In construing a statute, a court must ascertain and give effect to the legislature's intent in enacting the statute. Collins v. Board of Trustees of Firemen's Annuity & Benefit Fund, 155 Ill. 2d 103, 110, 183 Ill. Dec. 6, 610 N.E.2d 1250 (1993). The statutory language is usually the best indication of the drafters' intent, and the language should be given its plain, ordinary, and popularly understood meaning. Collins, 155 Ill.2d at 111, 183 Ill. Dec. 6, 610 N.E.2d 1250. A statute must be read as a whole and no word should be interpreted so as to be rendered meaningless. Harris v. Manor Healthcare Corp., 111 Ill. 2d 350, 362-63, 95 Ill. Dec. 510, 489 N.E.2d 1374 (1986).
The objective of the Act is to protect innocent persons who may be induced to invest their money in speculative enterprises over which they have little control, and the Act must be liberally construed to better protect the public from deceit and fraud in the sale of securities. Lucas v. Downtown Greenville Investors Ltd. Partnership, 284 Ill.App.3d 37, 49, 219 Ill. Dec. 475, 671 N.E.2d 389 (1996); Meihsner v. Runyon, 23 Ill. App. 2d 446, 456, 163 N.E.2d 236 (1960).
Interpreting the Act as the trial court did essentially renders the word "statement" in paragraph H meaningless. Under this construction, "statement" would not be any different from the later reference to "other paper or document." We will not assume that the legislature included the word "statement" in the statute intending it to have no *157 meaning. The State's interpretation, which gives the word "statement" some meaning, is thus more reasonable.

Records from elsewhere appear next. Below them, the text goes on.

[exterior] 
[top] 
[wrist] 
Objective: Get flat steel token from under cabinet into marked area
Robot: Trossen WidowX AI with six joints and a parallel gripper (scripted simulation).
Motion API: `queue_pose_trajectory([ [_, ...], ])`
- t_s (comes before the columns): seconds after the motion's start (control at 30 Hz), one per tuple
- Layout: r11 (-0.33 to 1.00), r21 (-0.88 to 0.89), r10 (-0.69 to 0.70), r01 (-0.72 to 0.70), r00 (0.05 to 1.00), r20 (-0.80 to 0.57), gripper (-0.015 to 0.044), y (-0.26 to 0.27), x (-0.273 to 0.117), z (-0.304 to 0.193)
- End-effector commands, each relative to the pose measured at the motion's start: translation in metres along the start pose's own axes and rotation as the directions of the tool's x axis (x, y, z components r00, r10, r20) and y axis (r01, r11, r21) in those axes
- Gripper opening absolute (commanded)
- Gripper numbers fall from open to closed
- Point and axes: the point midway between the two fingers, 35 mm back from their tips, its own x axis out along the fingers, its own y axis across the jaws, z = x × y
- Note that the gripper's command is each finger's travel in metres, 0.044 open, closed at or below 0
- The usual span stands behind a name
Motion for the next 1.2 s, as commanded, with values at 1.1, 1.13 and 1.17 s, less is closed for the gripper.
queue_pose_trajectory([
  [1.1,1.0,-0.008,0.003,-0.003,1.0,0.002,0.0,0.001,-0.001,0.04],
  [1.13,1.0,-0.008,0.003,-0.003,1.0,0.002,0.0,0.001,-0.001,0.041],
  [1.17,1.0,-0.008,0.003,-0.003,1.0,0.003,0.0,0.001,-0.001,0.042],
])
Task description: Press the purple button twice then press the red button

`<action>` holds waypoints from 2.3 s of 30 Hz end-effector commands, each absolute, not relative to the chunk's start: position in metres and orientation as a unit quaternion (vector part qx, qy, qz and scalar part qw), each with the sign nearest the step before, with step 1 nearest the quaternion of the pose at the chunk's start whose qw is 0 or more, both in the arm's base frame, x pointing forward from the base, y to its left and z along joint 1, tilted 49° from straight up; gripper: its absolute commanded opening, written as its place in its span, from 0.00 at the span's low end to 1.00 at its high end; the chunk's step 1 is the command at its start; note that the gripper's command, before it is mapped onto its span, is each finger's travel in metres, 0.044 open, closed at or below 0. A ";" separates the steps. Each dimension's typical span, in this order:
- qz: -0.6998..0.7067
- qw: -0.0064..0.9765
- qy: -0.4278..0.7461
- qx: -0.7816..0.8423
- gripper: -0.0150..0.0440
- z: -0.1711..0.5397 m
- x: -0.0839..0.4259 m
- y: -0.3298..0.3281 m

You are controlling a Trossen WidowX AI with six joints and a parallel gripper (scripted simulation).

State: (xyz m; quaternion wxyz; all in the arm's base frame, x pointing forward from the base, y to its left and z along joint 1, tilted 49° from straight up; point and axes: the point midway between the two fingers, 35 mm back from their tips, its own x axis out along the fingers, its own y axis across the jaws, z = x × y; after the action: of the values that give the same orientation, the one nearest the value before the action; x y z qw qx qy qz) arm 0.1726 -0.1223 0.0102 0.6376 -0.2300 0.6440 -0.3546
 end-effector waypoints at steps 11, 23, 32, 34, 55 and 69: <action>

The State's construction is also consistent with a broad reading of the Act to effectuate its purpose of protecting the public from unscrupulous securities dealers. Members of the public are just as likely, if not more likely, to be deceived by statements such as the one in question, advertising securities for sale, as by statements required under the Act, which may not be widely available to the public. We note that, in furtherance of the goal of protecting the public, the Act permits the Secretary of State to require that advertising material be filed with that office. 815 ILCS 5/9 (West 1994). A broad reading of the statute' mandates that the prohibition against false statements apply to as many types of documents as practicable.
Additionally, the "last antecedent" rule provides that qualifying words or phrases are to be applied to the words or phrases immediately preceding them and not as extending to or including more remote words and phrases unless the intent of the General Assembly clearly requires otherwise. Board of Education of Rockford School District No. 205 v. Regional Board of School Trustees, 135 Ill.App.3d 486, 492, 90 Ill. Dec. 355, 481 N.E.2d 1266 (1985). Applying the last antecedent rule results in finding that "required by this Act" applies only to "documents," or perhaps "other papers and documents," but not "statements." As we have determined that a broad reading of the statute best effectuates the legislative purpose, the legislative intent does not require us to apply the exception to the "last antecedent" rule in this case. This, in turn, leads to the conclusion that the trial court improperly dismissed counts III and IV.
The judgment of the circuit court of Du Page County is reversed, and the cause is remanded for further proceedings.
Reversed and remanded.
GEIGER, P.J., and THOMAS, J., concur.